Ketua Majelis Diktilitbang Pimpinan Pusat Muhammadiyah, Lincolin Arsyad mengatakan, perumusan norma kekerasan seksual yang diatur dalam Pasal 5 ayat (2) pada Permendikbudristek itu memuat frasa 'tanpa persetujuan korban'. Frasa ini dinilai mendegradasi substansi kekerasan seksual, dan dapat dibenarkan apabila ada persetujuan korban.
"Rumusan norma kekerasan seksual yang diatur dalam Pasal 5 itu menimbulkan makna legalisasi terhadap perbuatan asusila dan seks bebas berbasis persetujuan," ujar Arsyad dalam keterangannya, Selasa, 9 November 2021.
Baca: Dianggap Melegalkan Zina, Ini Penjelasan Soal Permendikbudristek Pencegahan Kekerasan Seksual
Menurutnya, aturan itu begitu standar benar dan salah dari sebuah aktivitas seksual tidak lagi berdasar nilai agama dan prinsip Pancasila sila pertama, Ketuhanan Yang Maha Esa.

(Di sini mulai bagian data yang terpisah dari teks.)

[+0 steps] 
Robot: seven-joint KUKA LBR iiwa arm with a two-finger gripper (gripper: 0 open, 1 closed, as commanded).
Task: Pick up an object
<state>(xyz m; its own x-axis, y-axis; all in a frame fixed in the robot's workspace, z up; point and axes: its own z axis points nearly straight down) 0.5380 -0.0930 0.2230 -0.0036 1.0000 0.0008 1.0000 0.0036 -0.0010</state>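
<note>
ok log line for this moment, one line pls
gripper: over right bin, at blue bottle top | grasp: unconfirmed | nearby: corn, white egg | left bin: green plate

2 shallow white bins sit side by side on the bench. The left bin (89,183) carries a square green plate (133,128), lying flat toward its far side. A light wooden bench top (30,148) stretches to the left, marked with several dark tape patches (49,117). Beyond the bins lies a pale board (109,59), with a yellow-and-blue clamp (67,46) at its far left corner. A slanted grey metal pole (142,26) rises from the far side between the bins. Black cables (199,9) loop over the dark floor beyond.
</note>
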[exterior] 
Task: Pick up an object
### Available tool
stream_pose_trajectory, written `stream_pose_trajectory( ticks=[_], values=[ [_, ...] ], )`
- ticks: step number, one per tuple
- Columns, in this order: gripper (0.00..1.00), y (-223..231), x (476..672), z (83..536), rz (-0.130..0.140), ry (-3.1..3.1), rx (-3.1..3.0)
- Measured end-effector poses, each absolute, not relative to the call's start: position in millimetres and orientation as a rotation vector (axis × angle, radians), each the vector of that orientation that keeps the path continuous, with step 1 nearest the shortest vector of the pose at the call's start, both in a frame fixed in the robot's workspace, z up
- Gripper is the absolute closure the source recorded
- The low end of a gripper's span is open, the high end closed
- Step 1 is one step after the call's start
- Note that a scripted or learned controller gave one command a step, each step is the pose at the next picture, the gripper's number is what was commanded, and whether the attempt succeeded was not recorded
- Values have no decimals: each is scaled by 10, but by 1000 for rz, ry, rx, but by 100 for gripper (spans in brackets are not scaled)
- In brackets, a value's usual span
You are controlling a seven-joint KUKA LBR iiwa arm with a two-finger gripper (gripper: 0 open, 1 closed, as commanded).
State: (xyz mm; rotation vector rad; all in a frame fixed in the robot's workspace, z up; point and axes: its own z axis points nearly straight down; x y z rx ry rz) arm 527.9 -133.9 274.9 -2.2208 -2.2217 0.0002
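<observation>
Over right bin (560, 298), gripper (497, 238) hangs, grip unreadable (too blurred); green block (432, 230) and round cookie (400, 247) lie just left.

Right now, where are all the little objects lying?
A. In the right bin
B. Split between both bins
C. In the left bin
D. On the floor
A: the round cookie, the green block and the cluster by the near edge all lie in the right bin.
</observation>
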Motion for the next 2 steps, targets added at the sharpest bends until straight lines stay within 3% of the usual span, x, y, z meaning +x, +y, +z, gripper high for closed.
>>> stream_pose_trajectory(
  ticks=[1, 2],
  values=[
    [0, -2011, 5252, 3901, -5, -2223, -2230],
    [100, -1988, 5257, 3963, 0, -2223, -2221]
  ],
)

Tetapi, hanya persetujuan dari para pihak.
"Hal ini berimplikasi selama tidak ada pemaksaan, penyimpangan tersebut menjadi benar dan dibenarkan, meskipun dilakukan di luar pernikahan yang sah," jelasnya.
Pengingkaran nilai agama melalui sila pertama Pancasila itu juga dinilai bertentangan dengan visi pendidikan. Sebagaimana ditegaskan dalam Pasal 31 ayat 3 Undang-Undang Dasar Negara Republik Indonesia Tahun 1945.
"Pasal itu menyatakan bahwa pemerintah mengusahakan dan menyelenggarakan satu sistem pendidikan nasional, yang meningkatkan keimanan dan ketakwaan serta ahlak mulia dalam rangka mencerdaskan kehidupan bangsa yang diatur dengan undang-undang," tutupnya.